Archive for the ‘Top-k Query Processing’ Category

Crossfilter

Friday, March 8th, 2013

Crossfilter: Fast Multidimensional Filtering for Coordinated Views

From the webpage:

Crossfilter is a JavaScript library for exploring large multivariate datasets in the browser. Crossfilter supports extremely fast (<30ms) interaction with coordinated views, even with datasets containing a million or more records; we built it to power analytics for Square Register, allowing merchants to slice and dice their payment history fluidly.

Since most interactions only involve a single dimension, and then only small adjustments are made to the filter values, incremental filtering and reducing is significantly faster than starting from scratch. Crossfilter uses sorted indexes (and a few bit-twiddling hacks) to make this possible, dramatically increasing the perfor­mance of live histograms and top-K lists. For more details on how Crossfilter works, see the API reference.

See the webpage for an impressive demonstration with a 5.3 MB dataset.

Is there a trend towards “big data” manipulation on clusters and “less big data” in browsers?

Will be interesting to see how the benchmarks for “big” and “less big” move over time.

I first saw this in Nat Torkington’s Four Short links: 4 March 2013.

Indexing Reverse Top-k Queries

Monday, May 7th, 2012

Indexing Reverse Top-k Queries by Sean Chester, Alex Thomo, S. Venkatesh, and Sue Whitesides.

Abstract:

We consider the recently introduced monochromatic reverse top-k queries which ask for, given a new tuple q and a dataset D, all possible top-k queries on D union {q} for which q is in the result. Towards this problem, we focus on designing indexes in two dimensions for repeated (or batch) querying, a novel but practical consideration. We present the insight that by representing the dataset as an arrangement of lines, a critical k-polygon can be identified and used exclusively to respond to reverse top-k queries. We construct an index based on this observation which has guaranteed worst-case query cost that is logarithmic in the size of the k-polygon.

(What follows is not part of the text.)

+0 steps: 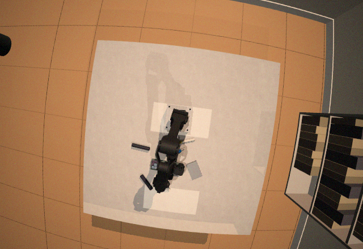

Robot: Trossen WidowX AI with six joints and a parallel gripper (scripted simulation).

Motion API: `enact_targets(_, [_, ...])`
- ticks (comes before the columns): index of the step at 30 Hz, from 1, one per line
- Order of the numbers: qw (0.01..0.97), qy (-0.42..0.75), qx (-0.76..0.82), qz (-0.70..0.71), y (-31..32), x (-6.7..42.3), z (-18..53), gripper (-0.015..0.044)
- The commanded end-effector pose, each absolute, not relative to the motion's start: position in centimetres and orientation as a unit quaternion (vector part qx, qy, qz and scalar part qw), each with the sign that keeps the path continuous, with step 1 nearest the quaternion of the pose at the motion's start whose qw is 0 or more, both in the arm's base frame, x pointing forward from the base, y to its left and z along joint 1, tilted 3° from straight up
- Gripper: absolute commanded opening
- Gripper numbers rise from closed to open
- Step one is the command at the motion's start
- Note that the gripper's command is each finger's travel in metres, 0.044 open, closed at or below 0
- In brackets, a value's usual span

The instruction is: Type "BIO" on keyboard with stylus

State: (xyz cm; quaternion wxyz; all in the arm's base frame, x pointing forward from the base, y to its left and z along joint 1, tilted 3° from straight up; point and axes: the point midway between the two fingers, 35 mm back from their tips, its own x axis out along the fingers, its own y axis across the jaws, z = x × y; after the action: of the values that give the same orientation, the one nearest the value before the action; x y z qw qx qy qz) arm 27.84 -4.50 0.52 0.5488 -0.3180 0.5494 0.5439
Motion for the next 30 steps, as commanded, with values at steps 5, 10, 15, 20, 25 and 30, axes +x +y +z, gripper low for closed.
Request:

We implement our work and compare it to related approaches, demonstrating that our index is fast in practice. Furthermore, we demonstrate through our experiments that a k-polygon is comprised of a small proportion of the original data, so our index structure consumes little disk space.

This was the article that made me start looking for resources on “reverse data management.”

Interesting in its own right but I commend it to your attention in part because of the recognition that interesting challenges lie ahead with higher-dimensional indexing.

If you think about it, “indexing” in the sense of looking for a simple string token, is indexing in one dimension.

If you index a simple string token, but with the further requirement that it appear in JAMA (Journal of the American Medical Association), that is indexing in two dimensions.

If you index a simple string token, appearing in JAMA, but it must also be in an article with the “tag” cancer, now you are indexing in three dimensions.

A human indexer, creating an annual index of cancer publications would move along those dimensions with ease.

Topic maps are an attempt to capture the insight that allows automatic replication of the human indexer’s insight.

RANK: Top-k Query Processing

Monday, May 7th, 2012

RANK: Top-k Query Processing

Although a bit dated, the project offers useful illustrations of top-k query processing in a variety of areas.